Re: Spying on everybody but your own is Okay ?
There are, in fact, fairly extensive controls, both legal and practical. US citizens, and noncitizens within US jurisdiction, may not be targeted by US agencies without a warrant issued by a judge based on a reasonably substantial claim of probable cause to believe that he (or she) committed a crime or was about to. "Minimizations" to protect US persons - both citizens and non-citizen residents - are described generally in 50 USC 1881, implemented by extensive procedures within the NSA and Department of Justice, and overseen by the Foreign Intelligence Surveillance Court, composed of federal court judges nominated by a US president and confirmed by the US Senate. It is not clear what countries have tighter legal controls on surveillance of citizens and legal residents. In addition, while the NSA and other intelligence and law enforcement agencies have many employees and very large amounts of computing and communication equipment, only a relatively small fraction of those employees are engaged actively in surveillance and the equipment is capable of collecting and storing only a tiny fraction of all possible communication data. Both impose significant limits on the number of people who can be targeted effectively and the amount of data that can be collected, stored, queried, and analyzed.
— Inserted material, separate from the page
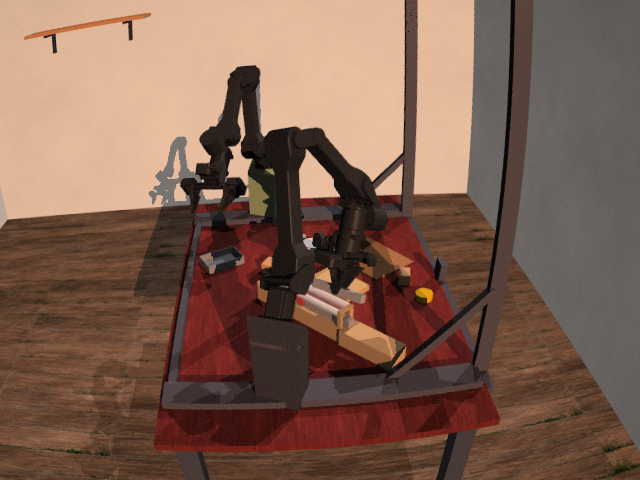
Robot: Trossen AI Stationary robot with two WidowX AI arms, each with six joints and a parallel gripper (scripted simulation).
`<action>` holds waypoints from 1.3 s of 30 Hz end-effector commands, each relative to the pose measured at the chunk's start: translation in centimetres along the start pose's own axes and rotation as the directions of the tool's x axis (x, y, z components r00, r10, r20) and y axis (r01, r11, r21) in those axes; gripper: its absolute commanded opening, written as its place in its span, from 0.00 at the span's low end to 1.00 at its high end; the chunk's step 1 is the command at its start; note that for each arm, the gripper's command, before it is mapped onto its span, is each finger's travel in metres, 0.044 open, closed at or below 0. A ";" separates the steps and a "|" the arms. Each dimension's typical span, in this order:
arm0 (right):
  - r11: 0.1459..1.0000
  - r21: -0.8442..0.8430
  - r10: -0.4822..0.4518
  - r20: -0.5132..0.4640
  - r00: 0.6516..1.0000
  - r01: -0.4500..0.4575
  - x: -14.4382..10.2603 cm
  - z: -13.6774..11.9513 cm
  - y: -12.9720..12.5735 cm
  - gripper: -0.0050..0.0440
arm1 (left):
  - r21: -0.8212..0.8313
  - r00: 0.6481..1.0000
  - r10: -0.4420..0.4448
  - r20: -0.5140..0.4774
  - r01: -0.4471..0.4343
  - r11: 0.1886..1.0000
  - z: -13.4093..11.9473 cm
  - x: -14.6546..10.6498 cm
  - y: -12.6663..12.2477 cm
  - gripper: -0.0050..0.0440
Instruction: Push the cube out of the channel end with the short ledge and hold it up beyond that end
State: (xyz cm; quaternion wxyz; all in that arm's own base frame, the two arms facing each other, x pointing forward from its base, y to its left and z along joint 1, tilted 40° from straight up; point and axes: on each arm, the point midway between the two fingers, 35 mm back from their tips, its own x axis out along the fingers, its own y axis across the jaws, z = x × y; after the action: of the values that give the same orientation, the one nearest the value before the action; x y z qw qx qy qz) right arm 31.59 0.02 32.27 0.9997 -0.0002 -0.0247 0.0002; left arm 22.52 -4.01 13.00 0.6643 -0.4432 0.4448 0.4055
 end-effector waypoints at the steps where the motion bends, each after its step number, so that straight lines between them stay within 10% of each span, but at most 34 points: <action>1: 1.000 0.001 -0.001 0.030 1.000 0.001 -0.3 1.1 0.0 0.92 | 0.005 0.998 -0.047 0.045 0.046 0.999 -1.7 -1.0 0.1 0.10; 12: 1.000 0.001 -0.001 0.030 1.000 0.001 -0.3 1.1 0.0 0.92 | 0.053 0.986 -0.123 0.112 0.118 0.992 -5.7 0.2 0.8 0.10; 25: 1.000 0.001 -0.001 0.030 1.000 0.001 -0.3 1.1 0.0 0.92 | 0.056 0.903 -0.426 0.060 0.423 0.904 -12.5 2.4 -0.8 0.10; 39: 1.000 0.001 -0.001 0.030 1.000 0.001 -0.3 1.1 0.0 0.92 | 0.069 0.912 -0.406 0.058 0.402 0.913 -10.8 5.8 -2.3 0.10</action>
State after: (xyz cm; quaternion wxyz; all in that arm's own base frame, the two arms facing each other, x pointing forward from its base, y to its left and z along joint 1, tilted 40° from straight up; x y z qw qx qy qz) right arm 31.59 0.02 32.27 0.9997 -0.0002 -0.0247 0.0002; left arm 23.57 -13.96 5.79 0.7611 -0.4902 0.3288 0.2687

The case at hand is about boundary issues - the circumstances in which data collected for foreign intelligence can be used for surveillance of US citizens and residents. My sense, possibly incorrect, is that the plaintiff's attorneys, expert though they may be, do not have a very strong case and are likely to lose to the government's lawyers, who also are experts in the matters at issue.
Your English usage, by the way, is entirely adequate, and in fact is better than that of a great many native speakers.